Segment Open

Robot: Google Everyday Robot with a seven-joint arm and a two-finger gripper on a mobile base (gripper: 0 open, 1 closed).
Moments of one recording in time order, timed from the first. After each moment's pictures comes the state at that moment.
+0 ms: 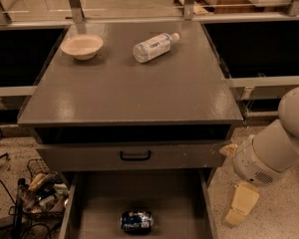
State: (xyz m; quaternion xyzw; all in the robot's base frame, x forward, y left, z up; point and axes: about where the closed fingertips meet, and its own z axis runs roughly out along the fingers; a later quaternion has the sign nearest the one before) arm 0.372 -0.183 0.739 -0.59 0.79 0.14 0.13
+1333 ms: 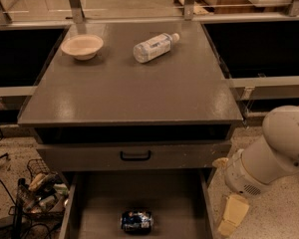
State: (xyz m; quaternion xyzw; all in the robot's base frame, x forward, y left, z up) arm 0.363 -0.171 0.695 -0.59 0.78 0.16 0.11
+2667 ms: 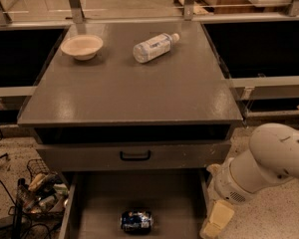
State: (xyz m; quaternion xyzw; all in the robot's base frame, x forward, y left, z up) arm 0.368 -0.159 0.659 -0.56 0.80 0.15 0.13
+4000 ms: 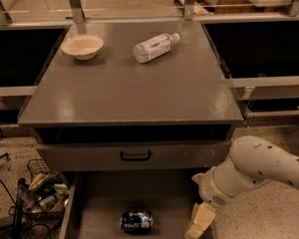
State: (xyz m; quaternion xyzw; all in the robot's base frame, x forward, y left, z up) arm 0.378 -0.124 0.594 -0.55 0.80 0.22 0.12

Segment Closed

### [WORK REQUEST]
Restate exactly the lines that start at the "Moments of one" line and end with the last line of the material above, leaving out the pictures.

### [EXPECTED OUTPUT]
Moments of one recording in time order, timed from the first. After each moment's pictures comes the state at that moment.
+0 ms: 
State: (xyz m; quaternion xyzw; all in the robot's base frame, x forward, y left, z up; point and axes: about where the closed fingertips meet, and its own z axis runs roughly out along the fingers; a later quaternion has the sign nearest the one before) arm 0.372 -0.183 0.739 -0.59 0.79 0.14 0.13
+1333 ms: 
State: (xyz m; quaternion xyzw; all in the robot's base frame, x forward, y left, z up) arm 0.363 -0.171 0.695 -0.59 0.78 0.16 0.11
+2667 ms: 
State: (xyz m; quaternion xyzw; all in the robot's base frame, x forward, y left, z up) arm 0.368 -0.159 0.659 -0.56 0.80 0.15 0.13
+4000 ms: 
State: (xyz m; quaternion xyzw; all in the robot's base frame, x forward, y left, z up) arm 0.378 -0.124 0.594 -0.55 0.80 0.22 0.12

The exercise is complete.